▶ **Exercise**: Copy the data below exactly, omitting any picture it contains.

▶ **Given data**:
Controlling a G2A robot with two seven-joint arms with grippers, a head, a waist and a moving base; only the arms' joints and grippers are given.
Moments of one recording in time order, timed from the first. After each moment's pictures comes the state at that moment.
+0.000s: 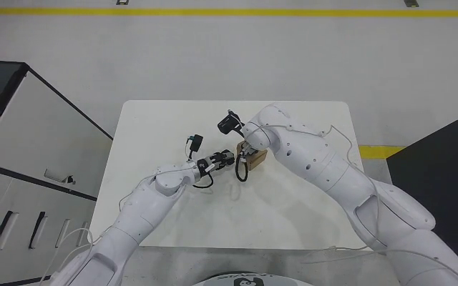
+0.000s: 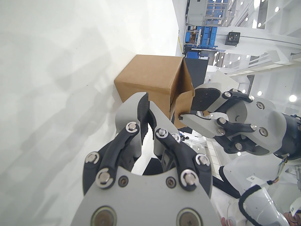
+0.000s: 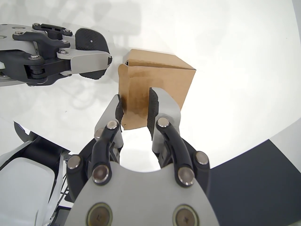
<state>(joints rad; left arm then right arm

▶ **Task response**:
Controlling a G2A robot with two seven-joint arms with grippers, a head, a waist and a moving base; only the arms' joints and grippers are given.
Moments of one recording in time order, timed from the first. After each moment's pictures comes the state at that moment.
+0.000s: 
+0.000s: 
+0.000s: 
<state>(joints rad; left arm then right arm

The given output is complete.